In the copy you make, include no pictures, and transcribe every record exactly.

BEGIN

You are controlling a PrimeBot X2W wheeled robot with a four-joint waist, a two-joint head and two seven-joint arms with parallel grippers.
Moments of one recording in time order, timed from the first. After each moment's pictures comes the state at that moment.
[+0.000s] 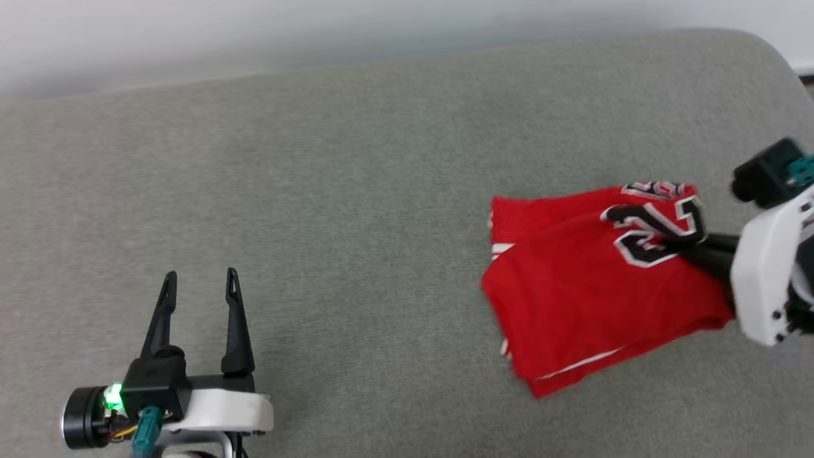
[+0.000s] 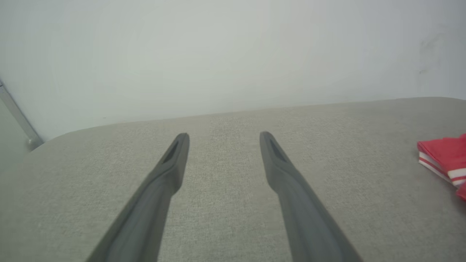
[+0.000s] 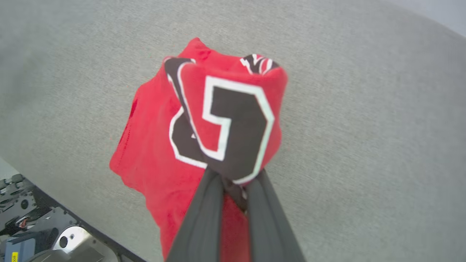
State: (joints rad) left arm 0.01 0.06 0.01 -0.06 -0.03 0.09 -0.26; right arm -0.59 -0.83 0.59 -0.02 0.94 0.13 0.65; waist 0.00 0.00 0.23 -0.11
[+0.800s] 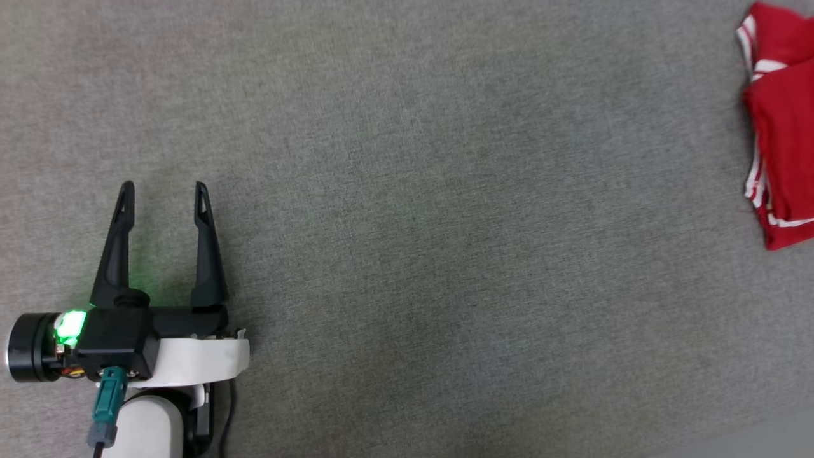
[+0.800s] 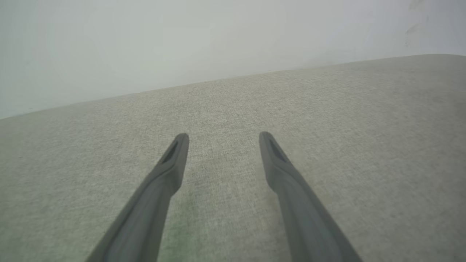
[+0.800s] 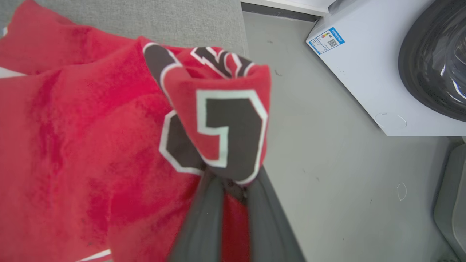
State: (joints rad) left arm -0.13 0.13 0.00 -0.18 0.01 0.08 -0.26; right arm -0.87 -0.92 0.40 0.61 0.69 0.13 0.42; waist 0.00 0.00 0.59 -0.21
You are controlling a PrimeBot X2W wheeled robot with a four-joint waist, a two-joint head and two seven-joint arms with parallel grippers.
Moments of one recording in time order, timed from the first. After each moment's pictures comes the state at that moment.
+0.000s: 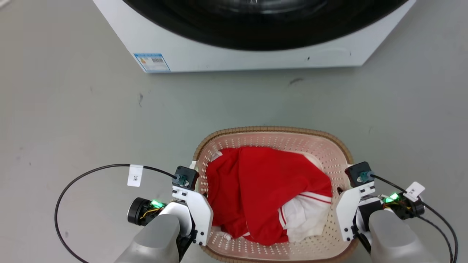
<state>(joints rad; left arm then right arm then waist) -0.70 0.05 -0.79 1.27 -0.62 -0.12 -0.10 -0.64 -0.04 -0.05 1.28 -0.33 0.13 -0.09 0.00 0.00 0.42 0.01</state>
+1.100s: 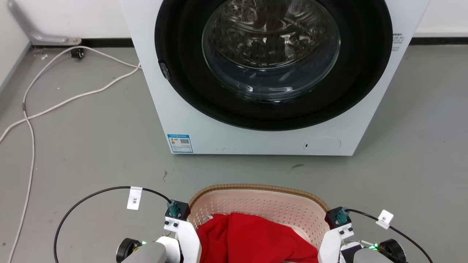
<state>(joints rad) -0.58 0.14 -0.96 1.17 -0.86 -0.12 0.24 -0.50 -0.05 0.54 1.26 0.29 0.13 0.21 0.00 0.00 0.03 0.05</state>
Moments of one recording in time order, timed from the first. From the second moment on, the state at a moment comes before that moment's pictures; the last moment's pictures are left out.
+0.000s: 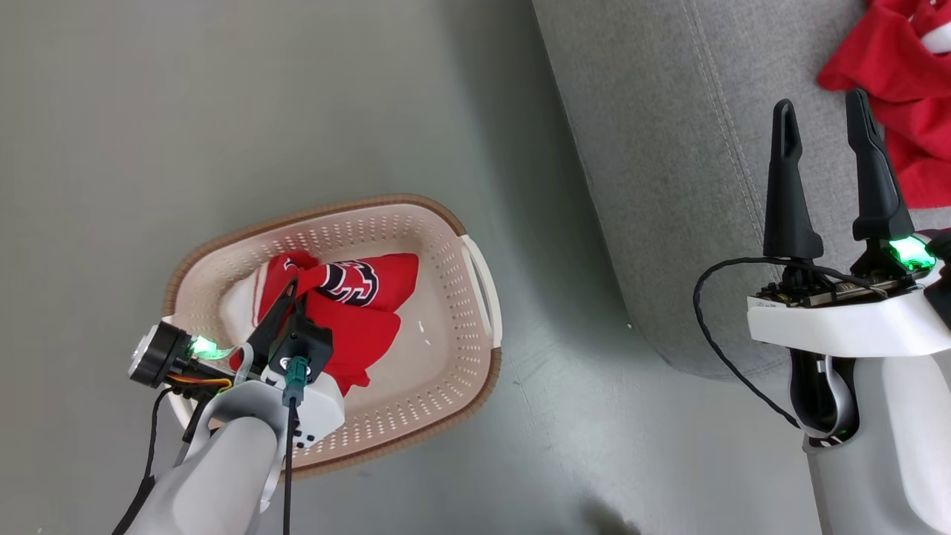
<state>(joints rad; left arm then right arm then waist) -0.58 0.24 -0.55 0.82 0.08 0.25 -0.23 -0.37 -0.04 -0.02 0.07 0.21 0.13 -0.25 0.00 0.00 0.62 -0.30</state>
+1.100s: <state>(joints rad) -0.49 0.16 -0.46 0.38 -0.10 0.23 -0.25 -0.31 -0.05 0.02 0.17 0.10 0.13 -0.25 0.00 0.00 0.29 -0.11</state>
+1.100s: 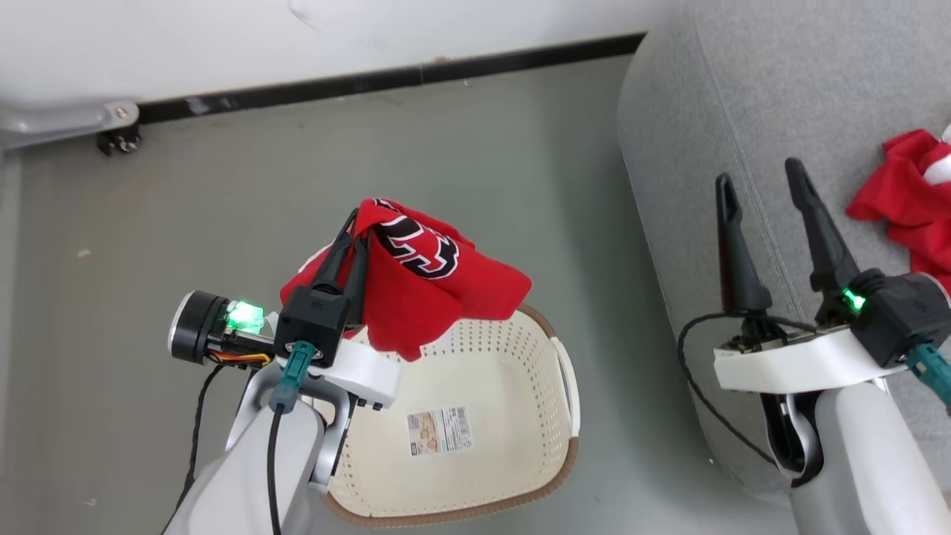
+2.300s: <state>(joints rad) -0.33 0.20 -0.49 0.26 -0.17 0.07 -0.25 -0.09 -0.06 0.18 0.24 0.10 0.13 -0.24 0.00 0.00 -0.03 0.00</state>
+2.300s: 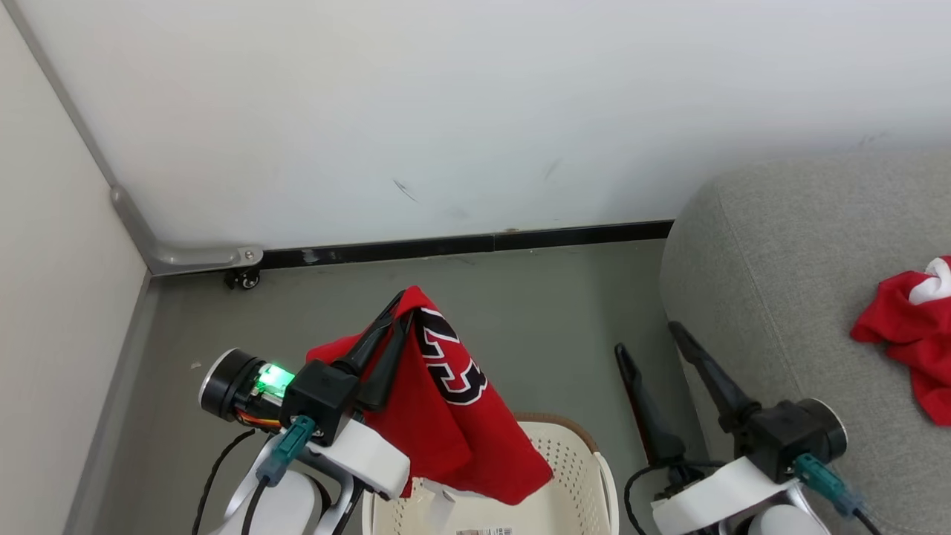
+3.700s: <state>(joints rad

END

## Exercise answer
You are controlling a PrimeBot X2W wheeled robot with a four-joint waist, a two-joint head and two seven-joint arms with parallel grippers.
Moments of one recording in time order, timed from the first. After each moment's pictures comes the state at that moment.
[+0.000s] 
[+0.000s] 
[+0.000s] 
State: (joints rad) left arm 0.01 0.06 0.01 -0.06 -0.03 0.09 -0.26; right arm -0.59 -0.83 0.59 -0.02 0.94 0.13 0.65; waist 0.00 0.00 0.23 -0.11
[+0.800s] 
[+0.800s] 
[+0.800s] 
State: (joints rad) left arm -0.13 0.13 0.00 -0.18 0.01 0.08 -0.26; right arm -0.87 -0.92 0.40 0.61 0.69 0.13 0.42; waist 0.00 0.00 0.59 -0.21
You are controlling a PrimeBot X2W wheeled robot with a four-joint waist, a two-joint head and two seven-joint arms with parallel grippers.
Moments of one recording in time order, timed from the first. After each moment's pictures comes the state at that moment.
+0.000s: 
<state>(joints rad; left arm then right arm then waist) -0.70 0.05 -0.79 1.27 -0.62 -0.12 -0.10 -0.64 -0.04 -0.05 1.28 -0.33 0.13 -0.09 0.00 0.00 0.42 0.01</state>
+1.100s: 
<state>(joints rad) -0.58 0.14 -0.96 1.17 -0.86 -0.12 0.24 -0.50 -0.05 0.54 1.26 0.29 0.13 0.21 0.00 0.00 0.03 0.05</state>
Moments of one recording in time order, timed from the first. From the second moment on, the state at a moment comes before that moment's pictures; the last moment's pictures are left out.
+0.000s: 
<state>(joints rad; left arm then right arm then waist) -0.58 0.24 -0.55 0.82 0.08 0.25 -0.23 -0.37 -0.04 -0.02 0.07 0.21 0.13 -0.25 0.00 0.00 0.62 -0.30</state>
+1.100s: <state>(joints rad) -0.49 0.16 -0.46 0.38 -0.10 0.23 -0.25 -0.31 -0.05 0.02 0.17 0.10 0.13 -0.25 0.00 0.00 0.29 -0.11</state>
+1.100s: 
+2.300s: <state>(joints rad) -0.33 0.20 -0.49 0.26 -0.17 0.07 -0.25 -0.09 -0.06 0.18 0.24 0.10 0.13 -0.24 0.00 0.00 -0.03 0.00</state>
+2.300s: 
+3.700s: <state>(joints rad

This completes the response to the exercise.